[Records from a data collection]
* * * * * * *

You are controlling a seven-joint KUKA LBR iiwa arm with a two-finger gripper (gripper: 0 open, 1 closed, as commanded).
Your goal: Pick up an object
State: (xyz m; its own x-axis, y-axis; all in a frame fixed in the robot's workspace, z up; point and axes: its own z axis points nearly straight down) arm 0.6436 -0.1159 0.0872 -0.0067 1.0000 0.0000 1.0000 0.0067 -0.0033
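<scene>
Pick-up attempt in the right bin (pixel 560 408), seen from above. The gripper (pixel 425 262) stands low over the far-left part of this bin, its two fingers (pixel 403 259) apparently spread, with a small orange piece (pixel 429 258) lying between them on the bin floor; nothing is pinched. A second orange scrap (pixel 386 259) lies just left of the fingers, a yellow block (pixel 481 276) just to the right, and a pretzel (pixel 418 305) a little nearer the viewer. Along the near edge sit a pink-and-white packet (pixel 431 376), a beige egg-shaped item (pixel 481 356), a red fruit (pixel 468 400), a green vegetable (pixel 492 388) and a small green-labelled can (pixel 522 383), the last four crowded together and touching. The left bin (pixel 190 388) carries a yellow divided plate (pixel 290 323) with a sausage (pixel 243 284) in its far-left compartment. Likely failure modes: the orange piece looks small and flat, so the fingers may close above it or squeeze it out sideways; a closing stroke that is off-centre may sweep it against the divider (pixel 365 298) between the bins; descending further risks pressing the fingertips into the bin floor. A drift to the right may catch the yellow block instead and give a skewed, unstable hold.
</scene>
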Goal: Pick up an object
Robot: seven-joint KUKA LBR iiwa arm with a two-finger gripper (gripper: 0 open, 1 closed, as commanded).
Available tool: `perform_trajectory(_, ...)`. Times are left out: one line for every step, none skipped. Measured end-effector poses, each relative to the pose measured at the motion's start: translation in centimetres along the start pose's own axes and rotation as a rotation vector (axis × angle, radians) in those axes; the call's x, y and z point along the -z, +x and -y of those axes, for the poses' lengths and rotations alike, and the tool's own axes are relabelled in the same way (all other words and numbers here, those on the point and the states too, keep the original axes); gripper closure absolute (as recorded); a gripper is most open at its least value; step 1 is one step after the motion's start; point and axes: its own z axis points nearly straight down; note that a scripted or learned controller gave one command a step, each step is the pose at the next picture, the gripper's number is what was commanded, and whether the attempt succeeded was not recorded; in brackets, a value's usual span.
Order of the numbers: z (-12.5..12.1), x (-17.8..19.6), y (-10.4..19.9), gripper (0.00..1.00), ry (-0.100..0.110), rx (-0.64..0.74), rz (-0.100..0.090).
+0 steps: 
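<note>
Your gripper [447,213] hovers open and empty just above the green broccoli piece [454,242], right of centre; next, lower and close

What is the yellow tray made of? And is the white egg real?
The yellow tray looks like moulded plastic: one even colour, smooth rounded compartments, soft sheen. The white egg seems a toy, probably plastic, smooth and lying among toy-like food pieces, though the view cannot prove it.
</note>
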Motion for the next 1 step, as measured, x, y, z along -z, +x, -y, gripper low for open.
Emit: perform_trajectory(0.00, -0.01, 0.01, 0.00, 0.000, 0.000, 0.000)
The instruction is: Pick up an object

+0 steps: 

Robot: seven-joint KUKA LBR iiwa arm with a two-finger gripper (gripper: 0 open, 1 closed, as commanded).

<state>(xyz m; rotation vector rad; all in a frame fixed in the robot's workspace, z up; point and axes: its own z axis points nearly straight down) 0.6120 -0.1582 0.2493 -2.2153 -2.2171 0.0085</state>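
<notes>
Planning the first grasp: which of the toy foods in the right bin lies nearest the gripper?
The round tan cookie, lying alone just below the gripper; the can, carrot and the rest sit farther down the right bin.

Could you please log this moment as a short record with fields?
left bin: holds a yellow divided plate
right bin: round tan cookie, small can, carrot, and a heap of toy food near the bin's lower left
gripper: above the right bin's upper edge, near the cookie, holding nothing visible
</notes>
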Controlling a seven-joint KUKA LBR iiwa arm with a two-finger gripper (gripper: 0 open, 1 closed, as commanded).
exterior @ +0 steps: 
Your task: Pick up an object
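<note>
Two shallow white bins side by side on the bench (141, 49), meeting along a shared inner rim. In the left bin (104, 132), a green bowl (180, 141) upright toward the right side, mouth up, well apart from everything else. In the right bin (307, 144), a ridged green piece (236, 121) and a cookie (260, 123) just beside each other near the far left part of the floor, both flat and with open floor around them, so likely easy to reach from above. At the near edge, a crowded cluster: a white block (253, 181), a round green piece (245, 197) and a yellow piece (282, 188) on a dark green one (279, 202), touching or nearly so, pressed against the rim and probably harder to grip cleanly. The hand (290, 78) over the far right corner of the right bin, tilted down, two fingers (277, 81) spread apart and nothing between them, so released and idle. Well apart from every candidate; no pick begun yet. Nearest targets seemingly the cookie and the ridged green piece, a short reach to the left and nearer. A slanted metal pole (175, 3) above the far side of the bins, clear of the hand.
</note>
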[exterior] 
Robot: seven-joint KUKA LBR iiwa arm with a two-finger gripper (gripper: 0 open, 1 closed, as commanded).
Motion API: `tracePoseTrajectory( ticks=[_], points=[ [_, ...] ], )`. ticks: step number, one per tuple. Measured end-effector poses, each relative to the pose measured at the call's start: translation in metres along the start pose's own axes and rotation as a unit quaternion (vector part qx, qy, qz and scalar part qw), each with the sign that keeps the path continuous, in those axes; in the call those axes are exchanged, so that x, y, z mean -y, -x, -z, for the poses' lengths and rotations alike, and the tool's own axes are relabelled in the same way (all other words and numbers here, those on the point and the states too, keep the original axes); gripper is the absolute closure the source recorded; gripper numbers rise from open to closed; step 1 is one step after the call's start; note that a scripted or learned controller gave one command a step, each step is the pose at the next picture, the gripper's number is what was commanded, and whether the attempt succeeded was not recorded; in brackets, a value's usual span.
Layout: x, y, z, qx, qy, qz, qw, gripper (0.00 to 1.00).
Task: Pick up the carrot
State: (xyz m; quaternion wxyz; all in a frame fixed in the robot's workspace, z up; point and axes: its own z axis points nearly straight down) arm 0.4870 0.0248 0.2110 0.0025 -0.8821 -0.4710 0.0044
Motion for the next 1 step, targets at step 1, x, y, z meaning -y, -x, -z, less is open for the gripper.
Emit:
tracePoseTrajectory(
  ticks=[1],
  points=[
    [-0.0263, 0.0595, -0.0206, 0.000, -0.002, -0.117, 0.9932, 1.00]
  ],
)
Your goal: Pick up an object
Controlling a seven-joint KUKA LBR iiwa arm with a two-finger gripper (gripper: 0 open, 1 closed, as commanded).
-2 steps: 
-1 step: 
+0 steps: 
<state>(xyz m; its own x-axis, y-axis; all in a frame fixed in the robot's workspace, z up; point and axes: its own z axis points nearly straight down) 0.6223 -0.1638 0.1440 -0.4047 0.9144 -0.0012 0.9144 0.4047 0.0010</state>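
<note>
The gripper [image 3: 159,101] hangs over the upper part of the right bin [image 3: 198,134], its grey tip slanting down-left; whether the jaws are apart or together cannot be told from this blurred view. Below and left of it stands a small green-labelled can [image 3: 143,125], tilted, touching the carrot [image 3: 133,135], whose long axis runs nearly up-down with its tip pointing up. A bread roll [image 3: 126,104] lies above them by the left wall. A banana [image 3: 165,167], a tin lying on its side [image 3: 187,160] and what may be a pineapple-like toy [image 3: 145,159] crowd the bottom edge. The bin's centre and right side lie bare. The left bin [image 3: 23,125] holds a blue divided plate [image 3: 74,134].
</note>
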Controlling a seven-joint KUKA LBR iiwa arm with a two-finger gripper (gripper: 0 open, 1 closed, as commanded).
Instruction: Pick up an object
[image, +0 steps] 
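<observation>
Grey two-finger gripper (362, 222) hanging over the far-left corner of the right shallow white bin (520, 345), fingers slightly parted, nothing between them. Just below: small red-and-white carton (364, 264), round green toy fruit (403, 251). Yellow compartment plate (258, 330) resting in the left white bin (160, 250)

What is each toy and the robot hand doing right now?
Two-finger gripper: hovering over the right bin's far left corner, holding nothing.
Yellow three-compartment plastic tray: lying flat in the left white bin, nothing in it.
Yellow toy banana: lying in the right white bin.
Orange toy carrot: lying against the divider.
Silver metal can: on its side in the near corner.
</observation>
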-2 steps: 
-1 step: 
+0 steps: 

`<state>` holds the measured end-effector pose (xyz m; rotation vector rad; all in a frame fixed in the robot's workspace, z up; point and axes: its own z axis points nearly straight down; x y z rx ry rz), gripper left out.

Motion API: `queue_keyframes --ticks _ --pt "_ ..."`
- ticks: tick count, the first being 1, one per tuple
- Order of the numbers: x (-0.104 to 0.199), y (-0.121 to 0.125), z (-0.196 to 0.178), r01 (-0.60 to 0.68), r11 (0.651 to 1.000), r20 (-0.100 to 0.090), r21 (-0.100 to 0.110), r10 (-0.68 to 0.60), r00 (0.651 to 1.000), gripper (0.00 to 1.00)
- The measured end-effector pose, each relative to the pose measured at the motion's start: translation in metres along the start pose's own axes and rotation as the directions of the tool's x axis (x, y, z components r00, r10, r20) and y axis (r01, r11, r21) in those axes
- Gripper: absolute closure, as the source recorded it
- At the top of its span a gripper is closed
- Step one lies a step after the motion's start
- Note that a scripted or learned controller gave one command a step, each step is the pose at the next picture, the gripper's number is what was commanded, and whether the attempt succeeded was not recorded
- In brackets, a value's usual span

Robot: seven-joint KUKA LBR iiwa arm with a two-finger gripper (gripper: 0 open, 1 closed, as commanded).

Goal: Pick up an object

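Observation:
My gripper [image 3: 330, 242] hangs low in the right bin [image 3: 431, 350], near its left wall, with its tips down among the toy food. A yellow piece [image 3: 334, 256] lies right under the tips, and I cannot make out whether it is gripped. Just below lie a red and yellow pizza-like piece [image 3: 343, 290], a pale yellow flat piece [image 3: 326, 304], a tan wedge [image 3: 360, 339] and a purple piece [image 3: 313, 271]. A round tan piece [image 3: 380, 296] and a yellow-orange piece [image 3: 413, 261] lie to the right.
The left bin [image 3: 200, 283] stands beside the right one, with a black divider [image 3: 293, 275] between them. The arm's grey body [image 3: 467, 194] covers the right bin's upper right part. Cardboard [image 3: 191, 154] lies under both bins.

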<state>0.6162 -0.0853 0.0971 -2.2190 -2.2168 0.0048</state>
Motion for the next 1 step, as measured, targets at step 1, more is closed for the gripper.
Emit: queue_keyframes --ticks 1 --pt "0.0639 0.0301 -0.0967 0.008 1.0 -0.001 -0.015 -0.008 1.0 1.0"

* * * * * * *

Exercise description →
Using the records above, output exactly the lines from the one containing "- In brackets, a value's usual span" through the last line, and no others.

Answer area →
- In brackets, a value's usual span

Robot: seven-joint KUKA LBR iiwa arm with a two-finger gripper (gripper: 0 open, 1 closed, as commanded).

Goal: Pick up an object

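Observation:
My gripper [image 3: 330, 242] hangs low in the right bin [image 3: 431, 350], near its left wall, with its tips down among the toy food. A yellow piece [image 3: 334, 256] lies right under the tips, and I cannot make out whether it is gripped. Just below lie a red and yellow pizza-like piece [image 3: 343, 290], a pale yellow flat piece [image 3: 326, 304], a tan wedge [image 3: 360, 339] and a purple piece [image 3: 313, 271]. A round tan piece [image 3: 380, 296] and a yellow-orange piece [image 3: 413, 261] lie to the right.
The left bin [image 3: 200, 283] stands beside the right one, with a black divider [image 3: 293, 275] between them. The arm's grey body [image 3: 467, 194] covers the right bin's upper right part. Cardboard [image 3: 191, 154] lies under both bins.
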
<state>0.6162 -0.0853 0.0971 -2.2190 -2.2168 0.0048</state>
Motion for the next 1 step, as measured, targets at step 1, more is closed for the gripper.
Emit: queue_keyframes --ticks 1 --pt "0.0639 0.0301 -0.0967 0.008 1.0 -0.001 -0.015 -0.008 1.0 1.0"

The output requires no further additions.